Cerner sells for $28.3 billion

December 2021

Austin-based Oracle is buying the Kansas City-headquartered electronic medical records company through an all-cash offer at $95 per share. Expected to close in 2022, the acquisition will make Cerner a dedicated industry business unit within Oracle.

North Kansas City-based Cerner Corporation will soon be taken over by Austin-based software giant Oracle, according to a Dec. 20 news release.

The $28.3 billion acquisition is anticipated to complete before the end of 2022 and will become Oracle’s largest deal yet.
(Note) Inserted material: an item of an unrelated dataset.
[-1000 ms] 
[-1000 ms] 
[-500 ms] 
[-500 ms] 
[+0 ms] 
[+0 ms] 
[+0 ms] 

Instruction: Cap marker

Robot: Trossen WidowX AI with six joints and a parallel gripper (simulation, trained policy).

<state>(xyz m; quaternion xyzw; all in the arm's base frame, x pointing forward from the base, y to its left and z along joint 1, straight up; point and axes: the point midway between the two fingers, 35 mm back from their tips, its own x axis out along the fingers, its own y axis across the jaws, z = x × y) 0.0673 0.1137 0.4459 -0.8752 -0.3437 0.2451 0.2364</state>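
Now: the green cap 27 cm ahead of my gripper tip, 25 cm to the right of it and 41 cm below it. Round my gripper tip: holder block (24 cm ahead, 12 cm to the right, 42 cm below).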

One of the top leading providers of digital information systems used by medical professionals in hospitals and health systems across the U.S., Cerner stock has been valued at $95 per share. The billion-dollar deal for the electronic medical records company is to be made through an all-cash tender offer.
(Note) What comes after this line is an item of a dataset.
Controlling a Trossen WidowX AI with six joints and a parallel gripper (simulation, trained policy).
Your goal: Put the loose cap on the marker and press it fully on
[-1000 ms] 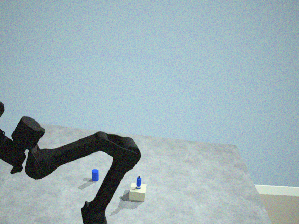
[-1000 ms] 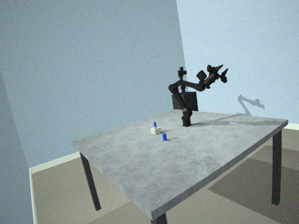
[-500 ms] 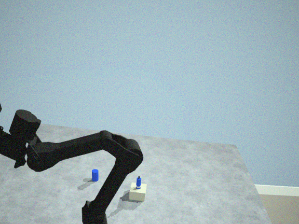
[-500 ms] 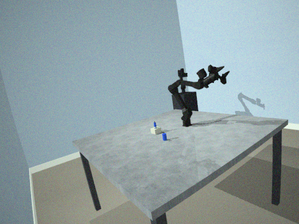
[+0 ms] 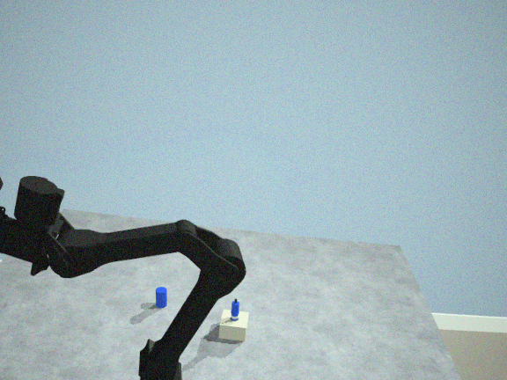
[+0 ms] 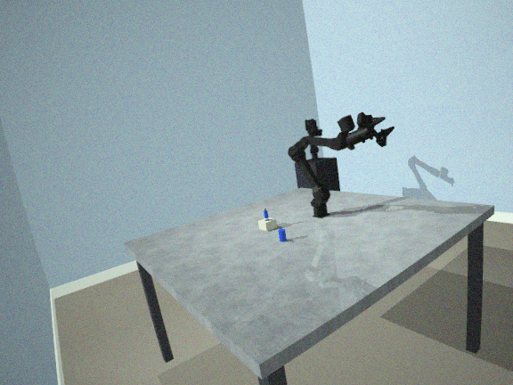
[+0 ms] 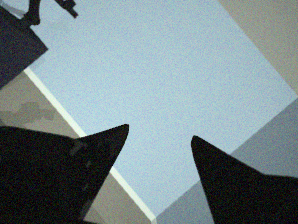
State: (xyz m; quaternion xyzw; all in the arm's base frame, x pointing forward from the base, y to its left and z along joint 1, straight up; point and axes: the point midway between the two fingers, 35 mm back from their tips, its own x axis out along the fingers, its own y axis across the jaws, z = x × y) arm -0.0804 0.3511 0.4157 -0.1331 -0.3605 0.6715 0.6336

“With this acquisition, Oracle’s corporate mission expands to assume the responsibility to provide our overworked medical professionals with a new generation of easier-to-use digital tools that enable access to information via a hands-free voice interface to secure cloud applications,” Oracle Chairman and Chief Technology Officer, Larry Ellison, said in Monday’s release. “This new generation of medical information systems promises to lower the administrative workload burdening our medical professionals, improve patient privacy and outcomes, and lower overall healthcare costs.”

Just a few short months ago in October, Cerner welcomed David Feinberg as its newest president and CEO. Prior to Cerner, Feinberg was the head of Google Health.
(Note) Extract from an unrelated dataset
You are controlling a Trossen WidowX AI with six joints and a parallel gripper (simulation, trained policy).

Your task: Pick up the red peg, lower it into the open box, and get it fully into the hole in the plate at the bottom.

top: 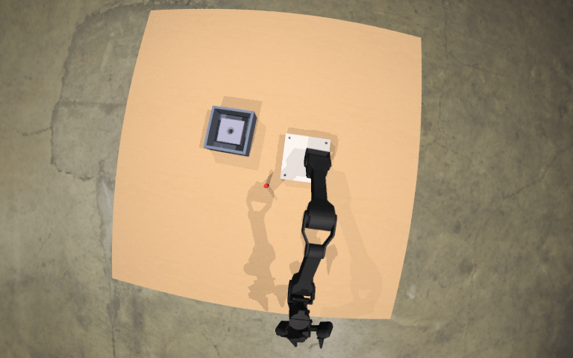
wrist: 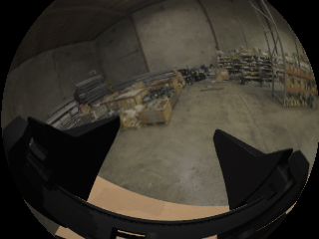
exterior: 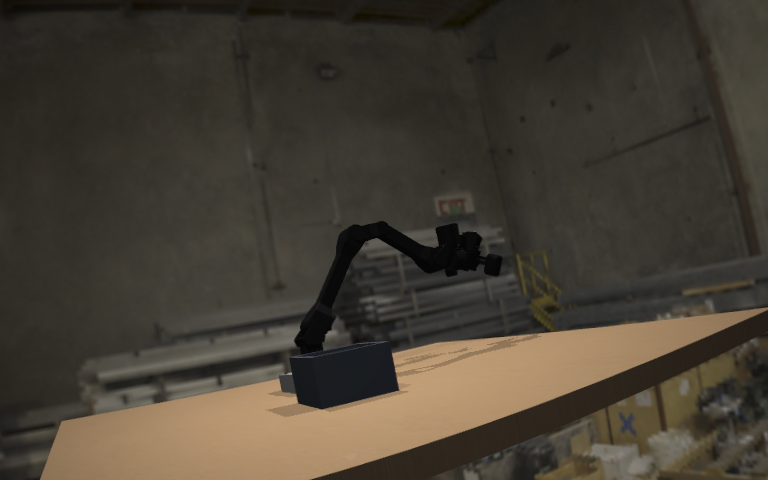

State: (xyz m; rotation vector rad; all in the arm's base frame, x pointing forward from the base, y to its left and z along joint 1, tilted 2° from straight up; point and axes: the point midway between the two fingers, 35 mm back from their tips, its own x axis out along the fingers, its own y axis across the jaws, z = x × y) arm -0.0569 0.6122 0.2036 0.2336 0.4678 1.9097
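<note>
Now: gripper tip 23 cm short of the red peg, 52 cm to the left of it and 21 cm above it. From my gripper tip the other things lie so: grey plate (40 cm ahead, 70 cm to the right, 20 cm below); box (40 cm ahead, 70 cm to the right, 22 cm below).
</note>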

“Joining Oracle as a dedicated Industry Business Unit provides an unprecedented opportunity to accelerate our work modernizing electronic health records (EHR), improving the caregiver experience, and enabling more connected, high-quality and efficient patient care,” Feinberg said in the release. “We are also very excited that Oracle is committed to maintaining and growing our community presence, including in the Kansas City area.”